Instructions to follow> The answer is the set of lines that include "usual", copied from the data below.

Given data>
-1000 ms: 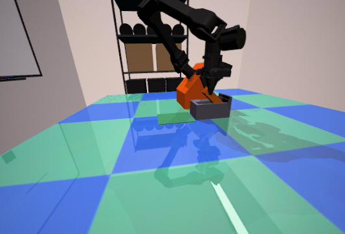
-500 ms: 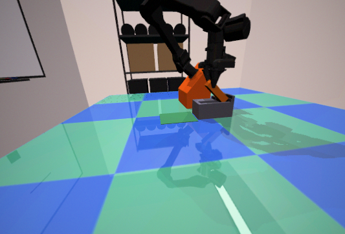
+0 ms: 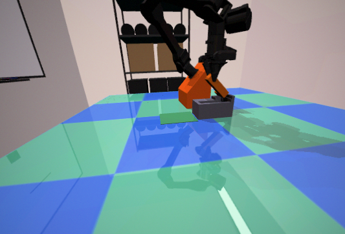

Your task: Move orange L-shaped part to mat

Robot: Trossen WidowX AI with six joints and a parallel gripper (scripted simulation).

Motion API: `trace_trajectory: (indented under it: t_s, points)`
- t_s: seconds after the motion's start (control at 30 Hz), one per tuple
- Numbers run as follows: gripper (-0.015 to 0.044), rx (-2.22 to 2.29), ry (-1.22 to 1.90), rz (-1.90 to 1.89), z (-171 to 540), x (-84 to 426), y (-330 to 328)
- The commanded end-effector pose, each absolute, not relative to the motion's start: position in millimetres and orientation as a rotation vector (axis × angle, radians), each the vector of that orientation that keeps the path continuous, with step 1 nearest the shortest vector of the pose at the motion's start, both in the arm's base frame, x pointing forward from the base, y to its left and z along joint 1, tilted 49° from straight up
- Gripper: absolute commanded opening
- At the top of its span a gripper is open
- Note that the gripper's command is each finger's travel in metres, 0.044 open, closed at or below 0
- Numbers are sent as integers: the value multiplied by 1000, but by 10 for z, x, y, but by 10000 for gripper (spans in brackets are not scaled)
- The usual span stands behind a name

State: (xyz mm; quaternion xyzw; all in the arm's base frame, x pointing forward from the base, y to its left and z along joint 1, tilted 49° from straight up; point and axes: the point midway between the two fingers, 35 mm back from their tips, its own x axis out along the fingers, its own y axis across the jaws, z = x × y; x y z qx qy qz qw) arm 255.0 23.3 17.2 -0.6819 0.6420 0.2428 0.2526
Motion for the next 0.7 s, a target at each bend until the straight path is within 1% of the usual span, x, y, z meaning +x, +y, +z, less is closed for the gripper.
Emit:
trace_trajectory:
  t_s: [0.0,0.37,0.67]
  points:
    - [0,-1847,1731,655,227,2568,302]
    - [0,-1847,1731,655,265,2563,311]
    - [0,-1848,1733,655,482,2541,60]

Response for this exercise>
- The usual span stands behind a name
Motion for the next 0.7 s, a target at each bend until the straight path is within 1% of the usual span, x, y, z meaning +x, +y, +z, less is closed for the gripper.

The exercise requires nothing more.